Task instructions →
The reply should consist of every entry, repeated exactly.

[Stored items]

=======

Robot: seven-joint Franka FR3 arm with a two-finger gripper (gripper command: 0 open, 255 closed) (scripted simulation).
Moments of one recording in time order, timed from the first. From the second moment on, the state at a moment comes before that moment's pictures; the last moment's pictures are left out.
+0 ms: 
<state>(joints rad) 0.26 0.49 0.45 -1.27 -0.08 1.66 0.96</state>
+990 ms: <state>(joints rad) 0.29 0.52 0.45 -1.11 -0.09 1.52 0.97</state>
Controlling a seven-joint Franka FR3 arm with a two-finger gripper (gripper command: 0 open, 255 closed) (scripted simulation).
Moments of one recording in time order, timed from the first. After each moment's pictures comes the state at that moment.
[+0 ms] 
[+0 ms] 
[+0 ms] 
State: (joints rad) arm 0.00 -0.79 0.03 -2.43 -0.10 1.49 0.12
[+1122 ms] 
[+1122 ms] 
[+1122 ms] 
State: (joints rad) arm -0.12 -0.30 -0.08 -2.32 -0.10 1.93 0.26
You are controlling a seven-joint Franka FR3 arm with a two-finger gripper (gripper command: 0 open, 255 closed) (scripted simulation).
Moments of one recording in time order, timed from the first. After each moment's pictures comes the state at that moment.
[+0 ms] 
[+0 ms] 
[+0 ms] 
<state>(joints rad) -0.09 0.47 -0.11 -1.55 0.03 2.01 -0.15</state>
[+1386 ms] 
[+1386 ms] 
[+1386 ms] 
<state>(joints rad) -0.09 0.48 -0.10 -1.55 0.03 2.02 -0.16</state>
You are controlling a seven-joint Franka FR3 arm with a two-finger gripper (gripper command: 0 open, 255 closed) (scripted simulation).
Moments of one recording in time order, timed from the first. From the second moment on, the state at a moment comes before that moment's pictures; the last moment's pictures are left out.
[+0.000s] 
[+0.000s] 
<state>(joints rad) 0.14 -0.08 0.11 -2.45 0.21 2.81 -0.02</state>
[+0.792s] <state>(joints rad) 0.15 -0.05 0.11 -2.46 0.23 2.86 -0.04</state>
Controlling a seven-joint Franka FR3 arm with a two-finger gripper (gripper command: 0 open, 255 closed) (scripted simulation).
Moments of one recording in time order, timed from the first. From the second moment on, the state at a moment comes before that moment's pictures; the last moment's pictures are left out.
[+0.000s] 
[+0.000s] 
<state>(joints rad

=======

Task output →
Robot: seven-joint Franka FR3 arm with a two-finger gripper (gripper command: 0 open, 255 closed) (scripted simulation).
Moments of one recording in time order, timed from the first. From the second moment on, the state at a moment comes before that moment's pictures; the last moment's pictures are left out.
+0 ms: 
<state>(joints rad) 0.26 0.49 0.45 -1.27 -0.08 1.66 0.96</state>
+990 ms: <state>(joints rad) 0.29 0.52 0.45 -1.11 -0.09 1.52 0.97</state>
Controlling a seven-joint Franka FR3 arm with a two-finger gripper (gripper command: 0 open, 255 closed) (scripted simulation).
Moments of one recording in time order, timed from the first. After each moment's pictures comes the state at that moment.
[+0 ms] 
[+0 ms] 
[+0 ms] 
State: (joints rad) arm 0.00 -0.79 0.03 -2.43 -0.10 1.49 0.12
[+1122 ms] 
[+1122 ms] 
[+1122 ms] 
State: (joints rad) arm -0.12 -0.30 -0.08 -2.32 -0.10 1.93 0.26
You are controlling a seven-joint Franka FR3 arm with a two-finger gripper (gripper command: 0 open, 255 closed) (scripted simulation).
Moments of one recording in time order, timed from the first. After each moment's pictures comes the state at that moment.
[+0 ms] 
[+0 ms] 
[+0 ms] 
<state>(joints rad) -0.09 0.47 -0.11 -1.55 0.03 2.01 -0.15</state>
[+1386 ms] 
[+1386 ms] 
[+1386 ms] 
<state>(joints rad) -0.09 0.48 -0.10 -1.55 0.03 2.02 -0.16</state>
You are controlling a seven-joint Franka FR3 arm with a two-finger gripper (gripper command: 0 open, 255 closed) (scripted simulation).
Moments of one recording in time order, timed from the first. From the second moment on, the state at a moment comes before that moment's pictures; the last moment's pictures are left out.
[+0.000s] 
[+0.000s] 
<state>(joints rad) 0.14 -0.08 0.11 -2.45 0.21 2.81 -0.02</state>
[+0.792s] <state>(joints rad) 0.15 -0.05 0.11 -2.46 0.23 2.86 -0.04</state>
Controlling a seven-joint Franka FR3 arm with a two-finger gripper (gripper command: 0 open, 255 closed) (scripted simulation).
Moments of one recording in time order, timed from the first. From the second moment on, the state at a moment comes before that moment's pictures; the last moment's pictures are left out.
[+0.000s] 
[+0.000s] 
<state>(joints rad

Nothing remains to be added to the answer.